Read through the data, and wherever a line holds the word "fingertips", write that line out.

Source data
⟨
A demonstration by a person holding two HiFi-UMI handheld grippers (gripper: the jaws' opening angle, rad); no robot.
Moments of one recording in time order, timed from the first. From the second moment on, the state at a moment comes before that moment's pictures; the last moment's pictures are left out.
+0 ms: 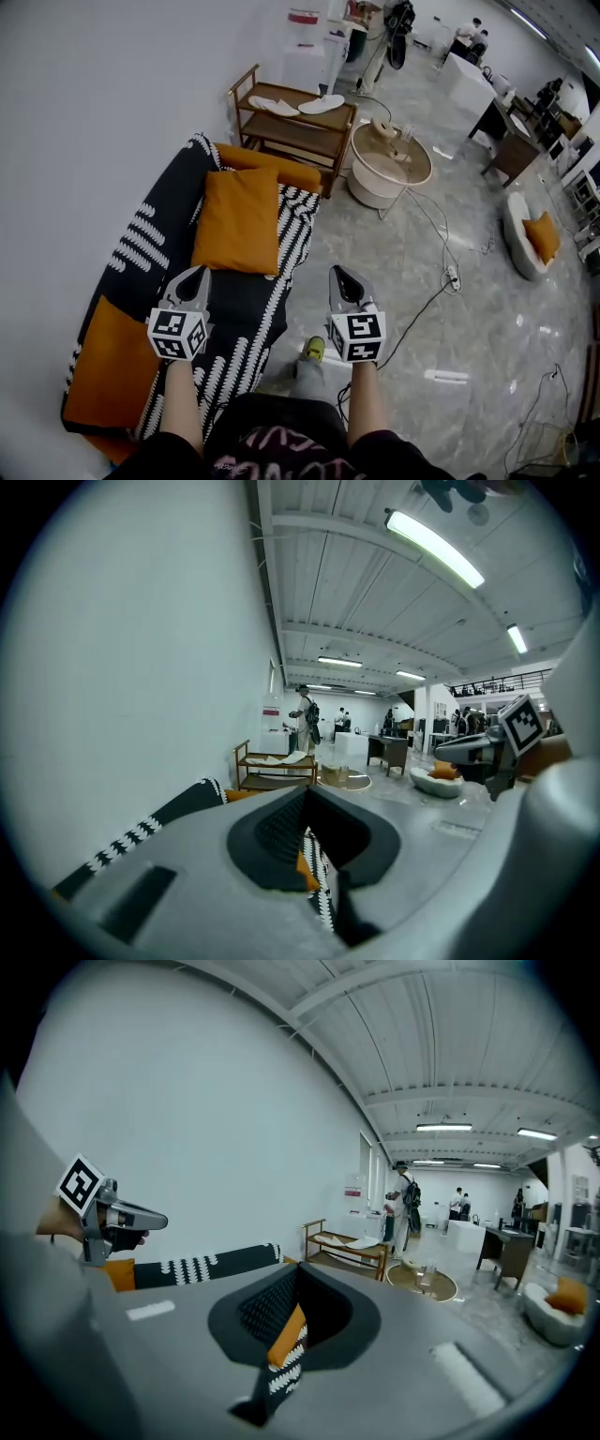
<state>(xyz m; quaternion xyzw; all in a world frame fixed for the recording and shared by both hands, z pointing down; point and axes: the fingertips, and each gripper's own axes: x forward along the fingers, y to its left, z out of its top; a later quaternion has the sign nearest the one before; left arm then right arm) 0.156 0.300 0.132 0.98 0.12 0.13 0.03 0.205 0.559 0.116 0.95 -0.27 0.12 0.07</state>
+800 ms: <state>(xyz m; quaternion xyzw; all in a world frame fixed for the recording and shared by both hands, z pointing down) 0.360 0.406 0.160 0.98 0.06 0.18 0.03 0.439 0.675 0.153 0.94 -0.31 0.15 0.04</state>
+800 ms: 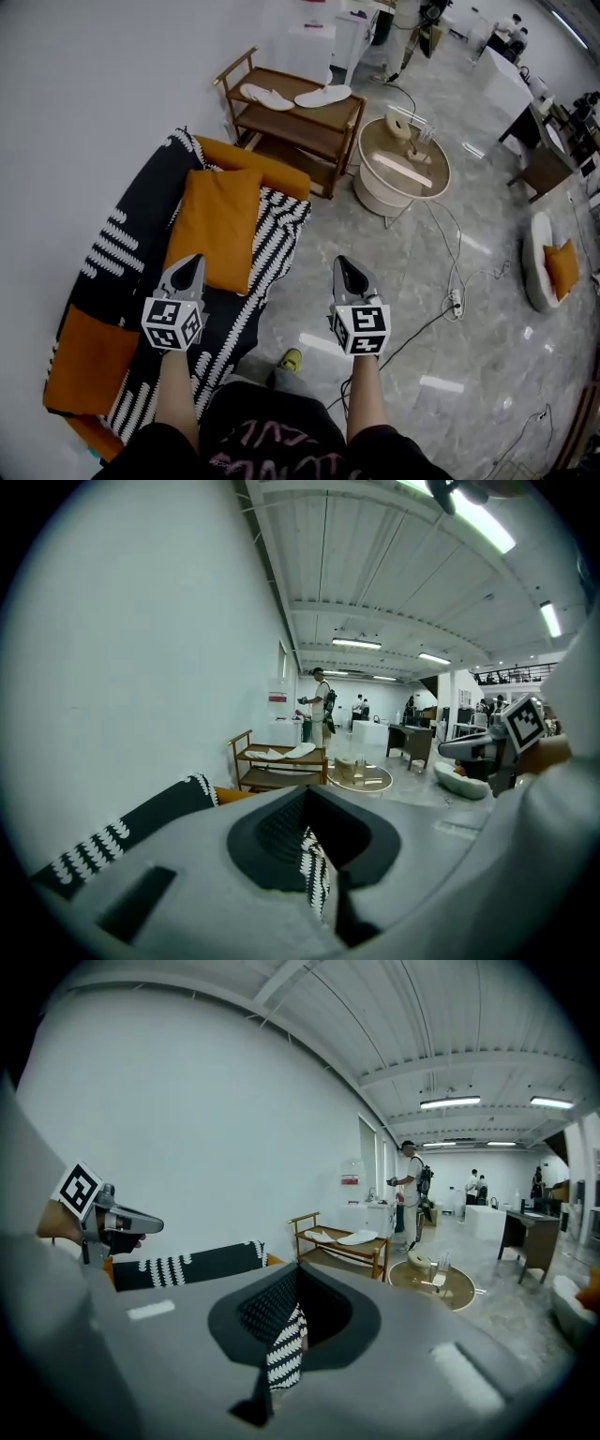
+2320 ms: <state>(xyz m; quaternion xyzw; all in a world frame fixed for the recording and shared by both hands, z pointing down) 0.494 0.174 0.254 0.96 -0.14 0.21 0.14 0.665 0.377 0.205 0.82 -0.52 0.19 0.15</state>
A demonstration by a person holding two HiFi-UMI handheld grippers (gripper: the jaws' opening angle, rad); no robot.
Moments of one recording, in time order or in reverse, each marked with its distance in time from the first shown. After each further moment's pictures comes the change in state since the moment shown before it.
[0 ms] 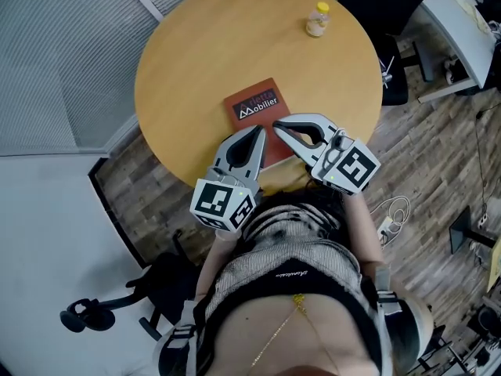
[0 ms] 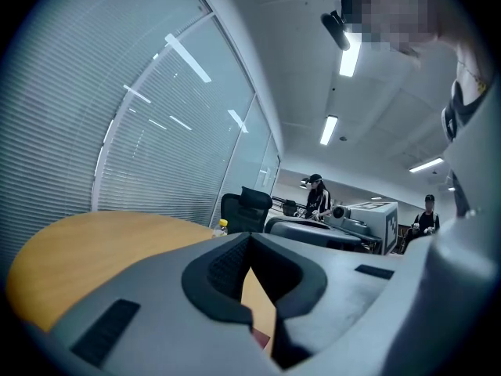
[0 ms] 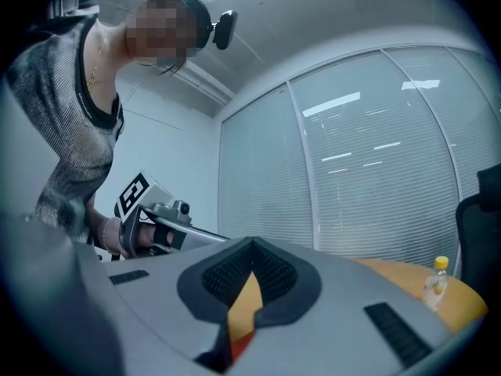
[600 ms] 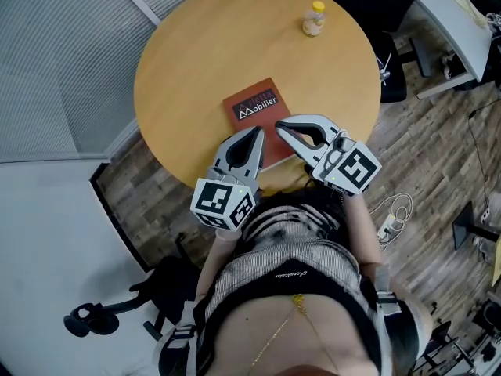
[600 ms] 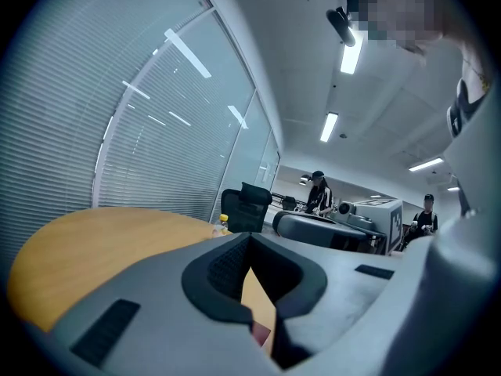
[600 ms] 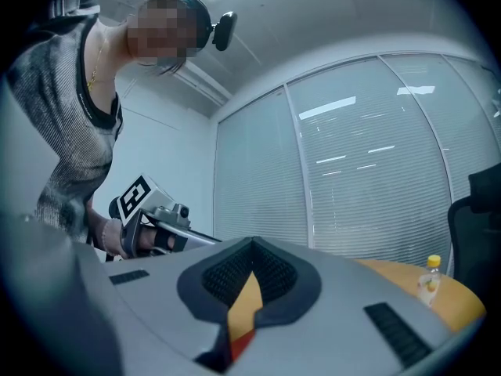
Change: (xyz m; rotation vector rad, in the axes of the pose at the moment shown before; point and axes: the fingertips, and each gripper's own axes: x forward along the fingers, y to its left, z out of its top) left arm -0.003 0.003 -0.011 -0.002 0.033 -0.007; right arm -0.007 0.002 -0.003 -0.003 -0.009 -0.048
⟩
Exercise answer
<state>(xyz m; quaternion xyzw; all in a world frame fixed for the recording and shared by both hands, z pointing down; point and axes: the fingertips, and each gripper's own axes: x forward along the fingers, y to its left, z out of its top; a later quaternion has the sign nearest the one before; left arm then right arm) 0.156 0.300 0.132 0.98 0.12 0.13 0.03 0.205 0.559 0.116 0.95 -0.27 0.12 0.07</state>
Change: (xyz m; rotation vector rad, in the axes of the pose at the moment shown before; point and axes: the fingertips, and each gripper's own axes: x forward along the fingers, y to its left, z out of its top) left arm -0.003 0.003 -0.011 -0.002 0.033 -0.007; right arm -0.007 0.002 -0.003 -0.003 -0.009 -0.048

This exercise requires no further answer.